The ideal, heterosexual love, is offered in Wounds, another kaleidoscopic novel of many loosely associated characters, all in various stages of failure, from the old woman who shouts, “I am old and ugly but once I had red hair and pretty teeth and I have been loved by the most handsome women in the world,”18 to the aging playwright who “should settle for sex and art and leave love to the in
nocent because he would never be old enough to be innocent”19 with the young boys he attracts. Punctuating each of these dramas is the continued love-making of a man and woman, whose physical acts become metaphors for loving relationship. They say things to each other like “The pain of love is the pain of being alive. It’s a perpetual wound,”20 and “Love is the only effective counter to death.”21 But enclosed in a room, cut off from all other life, they seem more like an ironic advertisement than an ideal, an animated billboard of the Freudian fairy tale, to taunt and diminish the little, live failures who move through the book.

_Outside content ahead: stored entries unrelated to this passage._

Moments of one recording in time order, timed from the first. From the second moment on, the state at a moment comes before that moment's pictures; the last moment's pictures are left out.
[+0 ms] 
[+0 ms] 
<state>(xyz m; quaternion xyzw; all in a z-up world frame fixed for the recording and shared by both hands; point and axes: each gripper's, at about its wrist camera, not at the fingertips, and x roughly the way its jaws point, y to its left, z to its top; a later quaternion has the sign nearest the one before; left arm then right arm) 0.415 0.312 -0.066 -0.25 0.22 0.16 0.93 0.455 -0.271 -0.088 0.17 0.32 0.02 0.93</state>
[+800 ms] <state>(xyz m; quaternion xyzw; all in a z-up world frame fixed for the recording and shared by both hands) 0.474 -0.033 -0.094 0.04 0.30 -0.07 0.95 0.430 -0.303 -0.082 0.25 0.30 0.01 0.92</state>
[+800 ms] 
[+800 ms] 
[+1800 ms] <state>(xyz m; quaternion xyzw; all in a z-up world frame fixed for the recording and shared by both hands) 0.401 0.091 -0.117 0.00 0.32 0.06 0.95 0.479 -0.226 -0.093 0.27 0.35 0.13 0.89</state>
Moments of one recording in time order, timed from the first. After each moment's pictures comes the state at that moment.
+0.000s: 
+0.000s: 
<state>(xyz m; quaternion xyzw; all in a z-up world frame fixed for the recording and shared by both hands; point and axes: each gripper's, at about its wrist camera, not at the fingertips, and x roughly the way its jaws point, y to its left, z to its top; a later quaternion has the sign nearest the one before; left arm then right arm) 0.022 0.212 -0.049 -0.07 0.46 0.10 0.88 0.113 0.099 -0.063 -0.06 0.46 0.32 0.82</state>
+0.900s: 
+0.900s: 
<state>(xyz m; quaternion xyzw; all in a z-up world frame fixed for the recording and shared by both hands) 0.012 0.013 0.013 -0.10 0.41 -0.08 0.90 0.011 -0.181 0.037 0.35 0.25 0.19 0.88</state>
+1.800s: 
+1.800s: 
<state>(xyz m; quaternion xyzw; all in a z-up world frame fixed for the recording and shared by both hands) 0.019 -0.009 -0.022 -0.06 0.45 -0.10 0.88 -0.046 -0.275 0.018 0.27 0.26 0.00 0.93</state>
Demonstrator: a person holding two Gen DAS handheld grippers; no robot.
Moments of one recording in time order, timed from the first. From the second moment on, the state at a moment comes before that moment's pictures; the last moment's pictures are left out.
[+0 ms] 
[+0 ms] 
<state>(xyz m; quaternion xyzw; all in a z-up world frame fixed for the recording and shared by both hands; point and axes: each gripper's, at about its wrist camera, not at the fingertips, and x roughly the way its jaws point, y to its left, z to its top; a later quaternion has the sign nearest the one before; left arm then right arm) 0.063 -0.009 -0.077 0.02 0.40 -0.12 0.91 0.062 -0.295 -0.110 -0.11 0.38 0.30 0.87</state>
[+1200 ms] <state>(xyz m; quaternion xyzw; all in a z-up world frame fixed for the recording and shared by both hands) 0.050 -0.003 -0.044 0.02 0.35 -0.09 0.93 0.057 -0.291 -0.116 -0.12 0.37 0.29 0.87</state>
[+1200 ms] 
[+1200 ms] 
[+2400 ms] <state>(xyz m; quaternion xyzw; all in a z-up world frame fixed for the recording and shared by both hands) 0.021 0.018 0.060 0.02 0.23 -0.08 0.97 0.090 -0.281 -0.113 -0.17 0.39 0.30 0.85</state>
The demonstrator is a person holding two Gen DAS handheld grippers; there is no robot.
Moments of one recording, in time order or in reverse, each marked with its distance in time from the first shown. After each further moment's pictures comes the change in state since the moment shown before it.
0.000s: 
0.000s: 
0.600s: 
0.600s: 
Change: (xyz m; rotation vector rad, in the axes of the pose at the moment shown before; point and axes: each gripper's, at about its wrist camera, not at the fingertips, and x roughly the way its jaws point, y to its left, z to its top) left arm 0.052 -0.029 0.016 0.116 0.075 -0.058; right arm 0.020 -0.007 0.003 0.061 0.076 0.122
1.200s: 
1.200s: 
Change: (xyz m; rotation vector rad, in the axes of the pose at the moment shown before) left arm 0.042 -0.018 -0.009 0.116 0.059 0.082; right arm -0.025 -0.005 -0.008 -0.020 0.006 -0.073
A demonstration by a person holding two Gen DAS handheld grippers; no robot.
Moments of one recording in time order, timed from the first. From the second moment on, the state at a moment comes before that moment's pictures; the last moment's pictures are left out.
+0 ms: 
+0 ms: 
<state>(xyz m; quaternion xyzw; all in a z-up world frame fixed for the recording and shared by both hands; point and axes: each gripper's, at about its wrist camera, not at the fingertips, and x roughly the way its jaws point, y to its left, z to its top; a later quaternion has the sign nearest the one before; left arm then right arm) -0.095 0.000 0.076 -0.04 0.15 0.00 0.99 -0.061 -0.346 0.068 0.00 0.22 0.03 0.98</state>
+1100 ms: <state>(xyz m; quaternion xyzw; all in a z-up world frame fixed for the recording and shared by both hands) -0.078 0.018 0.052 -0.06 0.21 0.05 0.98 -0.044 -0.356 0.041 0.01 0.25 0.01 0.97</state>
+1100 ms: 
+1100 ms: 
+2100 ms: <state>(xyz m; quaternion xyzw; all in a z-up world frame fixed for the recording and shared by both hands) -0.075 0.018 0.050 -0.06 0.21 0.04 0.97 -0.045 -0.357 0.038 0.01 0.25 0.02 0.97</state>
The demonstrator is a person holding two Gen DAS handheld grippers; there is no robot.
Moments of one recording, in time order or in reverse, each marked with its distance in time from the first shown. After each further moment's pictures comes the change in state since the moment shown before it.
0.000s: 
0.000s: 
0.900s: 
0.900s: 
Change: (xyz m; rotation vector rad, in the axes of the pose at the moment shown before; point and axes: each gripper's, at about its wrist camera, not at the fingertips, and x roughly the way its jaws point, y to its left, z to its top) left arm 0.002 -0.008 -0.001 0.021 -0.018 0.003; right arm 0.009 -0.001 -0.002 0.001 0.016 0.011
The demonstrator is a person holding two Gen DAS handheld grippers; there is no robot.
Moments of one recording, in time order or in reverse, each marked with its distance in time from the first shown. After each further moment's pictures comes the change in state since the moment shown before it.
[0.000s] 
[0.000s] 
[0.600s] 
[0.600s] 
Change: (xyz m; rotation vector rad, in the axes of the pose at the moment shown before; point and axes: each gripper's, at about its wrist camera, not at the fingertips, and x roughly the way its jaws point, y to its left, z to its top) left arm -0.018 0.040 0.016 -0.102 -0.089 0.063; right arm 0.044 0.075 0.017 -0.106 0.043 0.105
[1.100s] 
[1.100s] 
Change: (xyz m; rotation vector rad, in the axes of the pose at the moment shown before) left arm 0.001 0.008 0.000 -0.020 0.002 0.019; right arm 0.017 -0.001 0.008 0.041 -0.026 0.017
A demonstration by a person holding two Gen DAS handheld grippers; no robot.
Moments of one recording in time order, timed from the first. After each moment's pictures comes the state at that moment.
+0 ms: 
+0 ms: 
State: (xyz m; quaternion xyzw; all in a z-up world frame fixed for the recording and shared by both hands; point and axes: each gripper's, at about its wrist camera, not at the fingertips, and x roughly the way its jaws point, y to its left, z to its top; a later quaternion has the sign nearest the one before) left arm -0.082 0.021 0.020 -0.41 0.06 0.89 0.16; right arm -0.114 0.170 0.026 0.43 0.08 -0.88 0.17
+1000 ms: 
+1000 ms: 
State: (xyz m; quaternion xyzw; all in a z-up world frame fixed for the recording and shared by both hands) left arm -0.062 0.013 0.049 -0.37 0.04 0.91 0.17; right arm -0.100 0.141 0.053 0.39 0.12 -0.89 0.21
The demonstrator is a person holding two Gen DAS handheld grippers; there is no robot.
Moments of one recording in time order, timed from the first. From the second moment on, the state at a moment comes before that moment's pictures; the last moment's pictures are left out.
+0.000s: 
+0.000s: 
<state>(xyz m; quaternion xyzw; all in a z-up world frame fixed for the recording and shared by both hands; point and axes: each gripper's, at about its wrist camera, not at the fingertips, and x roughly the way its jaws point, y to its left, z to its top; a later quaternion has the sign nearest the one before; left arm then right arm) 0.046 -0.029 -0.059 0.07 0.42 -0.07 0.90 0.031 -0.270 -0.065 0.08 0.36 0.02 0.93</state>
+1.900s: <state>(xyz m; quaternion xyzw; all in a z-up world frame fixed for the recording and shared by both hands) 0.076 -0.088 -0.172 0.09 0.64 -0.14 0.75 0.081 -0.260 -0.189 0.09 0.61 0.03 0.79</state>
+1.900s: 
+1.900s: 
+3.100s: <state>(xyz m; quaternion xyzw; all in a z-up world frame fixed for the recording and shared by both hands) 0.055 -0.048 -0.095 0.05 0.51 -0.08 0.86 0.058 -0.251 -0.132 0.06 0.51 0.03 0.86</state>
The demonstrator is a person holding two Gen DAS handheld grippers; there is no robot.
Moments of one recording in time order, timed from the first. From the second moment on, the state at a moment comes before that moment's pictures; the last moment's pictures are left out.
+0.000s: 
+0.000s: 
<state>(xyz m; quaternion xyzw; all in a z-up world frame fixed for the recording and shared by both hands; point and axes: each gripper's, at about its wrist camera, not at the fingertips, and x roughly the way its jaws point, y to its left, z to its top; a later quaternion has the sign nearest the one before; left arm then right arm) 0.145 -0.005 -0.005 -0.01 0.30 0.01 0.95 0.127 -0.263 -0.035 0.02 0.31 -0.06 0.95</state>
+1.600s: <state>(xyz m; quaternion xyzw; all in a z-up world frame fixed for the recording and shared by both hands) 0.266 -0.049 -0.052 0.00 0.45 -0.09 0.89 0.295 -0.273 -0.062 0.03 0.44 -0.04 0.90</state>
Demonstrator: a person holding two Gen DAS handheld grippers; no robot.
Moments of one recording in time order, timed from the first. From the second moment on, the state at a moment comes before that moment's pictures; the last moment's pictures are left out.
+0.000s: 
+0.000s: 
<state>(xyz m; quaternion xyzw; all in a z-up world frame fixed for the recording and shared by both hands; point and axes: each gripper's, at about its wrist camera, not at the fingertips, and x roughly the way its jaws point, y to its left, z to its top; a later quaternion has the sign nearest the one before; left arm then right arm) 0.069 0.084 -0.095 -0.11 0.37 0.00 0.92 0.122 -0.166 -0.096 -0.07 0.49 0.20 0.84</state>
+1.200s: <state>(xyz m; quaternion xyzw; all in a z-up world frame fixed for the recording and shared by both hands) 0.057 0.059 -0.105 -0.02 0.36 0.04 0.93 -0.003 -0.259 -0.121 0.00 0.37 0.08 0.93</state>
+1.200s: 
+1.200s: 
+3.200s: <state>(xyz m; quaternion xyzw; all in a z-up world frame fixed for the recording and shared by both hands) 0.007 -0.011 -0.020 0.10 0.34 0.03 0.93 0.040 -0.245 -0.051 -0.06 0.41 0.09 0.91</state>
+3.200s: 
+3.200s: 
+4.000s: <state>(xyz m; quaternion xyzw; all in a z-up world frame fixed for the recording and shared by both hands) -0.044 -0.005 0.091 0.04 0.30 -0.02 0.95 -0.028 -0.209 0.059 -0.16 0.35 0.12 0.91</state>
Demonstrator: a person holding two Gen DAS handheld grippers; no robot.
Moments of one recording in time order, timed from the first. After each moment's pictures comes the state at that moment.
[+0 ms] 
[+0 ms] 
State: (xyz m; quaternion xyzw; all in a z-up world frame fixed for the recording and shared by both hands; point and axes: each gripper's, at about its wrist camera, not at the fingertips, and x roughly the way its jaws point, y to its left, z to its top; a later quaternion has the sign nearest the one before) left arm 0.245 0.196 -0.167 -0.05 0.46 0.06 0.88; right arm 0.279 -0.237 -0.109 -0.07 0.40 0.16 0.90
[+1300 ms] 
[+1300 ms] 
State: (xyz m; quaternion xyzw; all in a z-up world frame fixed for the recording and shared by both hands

That’s How It Was is Maureen Duffy’s first novel, less sophisticated in technical experiment and less threatened by theories of human behavior than the books she has written since. It is the story of Paddy Mahoney, the illegitimate daughter of Louey, who determines to raise her as best she can on welfare in the various slums of southern England. Louey is tubercular, and, when she is hospitalized, Paddy is sometimes cared for by relatives, sometimes put in a home, sometimes billeted with neighbors. A bright and self-sufficient child, Paddy survives her environment because her mother loves her and encourages her to use her mind. “I was just a girl and life offered only things I despised, houses, children, security, housework. I had to pass. I had to. I had to be different. There must be more to life than this or there wasn’t any point in being born. And there had to be a point for her sake.”22
Mistakenly hoping to better their life, Louey marries Ted Willerton, whose four children then materialize from another marriage. Seven of them live in a two-room house without plumbing. Ted’s children are illiterate dullards, who fight among themselves, live mostly in the streets, steal, and, though Louey tries to instill in them some of the values of honesty and education she has given Paddy, they are too old and ill equipped to change, only wear down Louey’s very limited physical reserves. Paddy, fiercely resenting them all, but reserving special hatred for her stepfather, is torn between her anger at them and her love for her mother, whom she tries to protect as she can. Paddy has a life at school which in some measure compensates for the grim life at home, but, when she falls in love with one of her teachers and spends time with her, Paddy is always aware of her mother at home, of the dream she has of one day being able to provide for her mother and take her away from Ted.